- PROMPT -
Check each line of the entries below for the word "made", then report how many have it, with no other words.
START SUPPLIED RECORDS
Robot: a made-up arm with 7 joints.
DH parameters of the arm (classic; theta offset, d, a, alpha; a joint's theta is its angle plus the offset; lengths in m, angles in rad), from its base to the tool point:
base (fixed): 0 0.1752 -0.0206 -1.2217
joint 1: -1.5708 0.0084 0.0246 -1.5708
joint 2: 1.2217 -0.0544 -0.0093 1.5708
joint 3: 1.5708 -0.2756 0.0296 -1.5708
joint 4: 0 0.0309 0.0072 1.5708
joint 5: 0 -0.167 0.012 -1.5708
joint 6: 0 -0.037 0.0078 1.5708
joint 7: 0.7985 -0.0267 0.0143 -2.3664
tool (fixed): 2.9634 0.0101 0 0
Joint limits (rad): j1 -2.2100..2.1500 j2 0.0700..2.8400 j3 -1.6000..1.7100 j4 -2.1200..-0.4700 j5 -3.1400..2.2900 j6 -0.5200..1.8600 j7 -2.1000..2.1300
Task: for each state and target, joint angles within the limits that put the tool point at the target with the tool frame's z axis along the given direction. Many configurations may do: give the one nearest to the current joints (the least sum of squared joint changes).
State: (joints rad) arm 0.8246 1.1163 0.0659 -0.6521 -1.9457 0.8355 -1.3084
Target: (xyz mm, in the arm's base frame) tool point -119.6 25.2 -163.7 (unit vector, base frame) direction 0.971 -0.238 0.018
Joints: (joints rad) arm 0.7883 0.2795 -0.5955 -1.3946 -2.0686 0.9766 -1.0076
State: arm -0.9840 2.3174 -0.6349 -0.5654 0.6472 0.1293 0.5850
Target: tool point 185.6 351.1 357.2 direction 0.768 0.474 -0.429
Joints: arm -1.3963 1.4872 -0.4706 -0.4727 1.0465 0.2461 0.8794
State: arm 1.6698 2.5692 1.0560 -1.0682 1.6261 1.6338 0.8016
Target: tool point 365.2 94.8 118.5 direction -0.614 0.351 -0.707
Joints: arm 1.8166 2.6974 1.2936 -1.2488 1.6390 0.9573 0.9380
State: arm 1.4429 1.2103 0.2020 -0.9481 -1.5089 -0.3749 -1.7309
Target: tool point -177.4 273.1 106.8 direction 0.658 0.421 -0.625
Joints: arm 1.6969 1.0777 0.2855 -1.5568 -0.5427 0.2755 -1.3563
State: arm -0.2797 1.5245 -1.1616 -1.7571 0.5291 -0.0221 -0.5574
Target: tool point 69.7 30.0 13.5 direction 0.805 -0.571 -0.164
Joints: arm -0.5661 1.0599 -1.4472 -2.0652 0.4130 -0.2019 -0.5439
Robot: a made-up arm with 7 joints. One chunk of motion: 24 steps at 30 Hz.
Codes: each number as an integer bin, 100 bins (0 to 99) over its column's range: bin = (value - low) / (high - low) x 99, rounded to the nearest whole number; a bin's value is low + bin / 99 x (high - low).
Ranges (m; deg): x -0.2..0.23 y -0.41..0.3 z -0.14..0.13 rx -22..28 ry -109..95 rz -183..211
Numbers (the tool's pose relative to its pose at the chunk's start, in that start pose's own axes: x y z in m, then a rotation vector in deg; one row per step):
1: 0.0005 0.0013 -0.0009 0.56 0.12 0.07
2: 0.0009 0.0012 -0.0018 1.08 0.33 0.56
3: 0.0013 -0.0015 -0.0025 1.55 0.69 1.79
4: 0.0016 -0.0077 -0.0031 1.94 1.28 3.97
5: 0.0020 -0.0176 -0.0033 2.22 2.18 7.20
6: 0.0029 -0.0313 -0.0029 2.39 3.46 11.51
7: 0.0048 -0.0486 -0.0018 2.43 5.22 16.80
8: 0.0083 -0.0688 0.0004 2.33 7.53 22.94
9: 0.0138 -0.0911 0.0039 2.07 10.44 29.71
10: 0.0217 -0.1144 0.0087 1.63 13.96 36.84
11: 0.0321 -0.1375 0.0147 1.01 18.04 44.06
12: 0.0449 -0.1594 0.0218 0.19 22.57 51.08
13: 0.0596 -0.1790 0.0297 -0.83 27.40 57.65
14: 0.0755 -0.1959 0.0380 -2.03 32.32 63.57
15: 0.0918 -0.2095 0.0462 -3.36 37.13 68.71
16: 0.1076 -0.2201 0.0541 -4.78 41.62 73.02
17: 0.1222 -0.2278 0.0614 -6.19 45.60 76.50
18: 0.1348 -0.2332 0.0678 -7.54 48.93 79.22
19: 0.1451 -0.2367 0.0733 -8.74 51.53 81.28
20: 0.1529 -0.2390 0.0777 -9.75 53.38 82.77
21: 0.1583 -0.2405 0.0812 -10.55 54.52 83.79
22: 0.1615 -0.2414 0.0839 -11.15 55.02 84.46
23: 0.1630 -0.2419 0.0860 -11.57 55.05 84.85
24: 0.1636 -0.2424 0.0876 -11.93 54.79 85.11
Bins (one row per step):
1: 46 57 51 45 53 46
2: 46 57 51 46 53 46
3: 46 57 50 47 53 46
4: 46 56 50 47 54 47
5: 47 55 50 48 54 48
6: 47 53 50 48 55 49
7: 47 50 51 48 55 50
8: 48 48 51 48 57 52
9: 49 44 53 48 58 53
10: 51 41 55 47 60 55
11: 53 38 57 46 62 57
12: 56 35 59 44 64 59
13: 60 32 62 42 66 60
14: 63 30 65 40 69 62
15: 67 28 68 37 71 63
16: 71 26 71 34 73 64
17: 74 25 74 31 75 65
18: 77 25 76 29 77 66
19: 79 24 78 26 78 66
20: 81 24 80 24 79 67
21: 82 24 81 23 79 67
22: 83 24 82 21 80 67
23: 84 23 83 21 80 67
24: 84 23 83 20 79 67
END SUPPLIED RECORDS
- OUTPUT BELOW -
2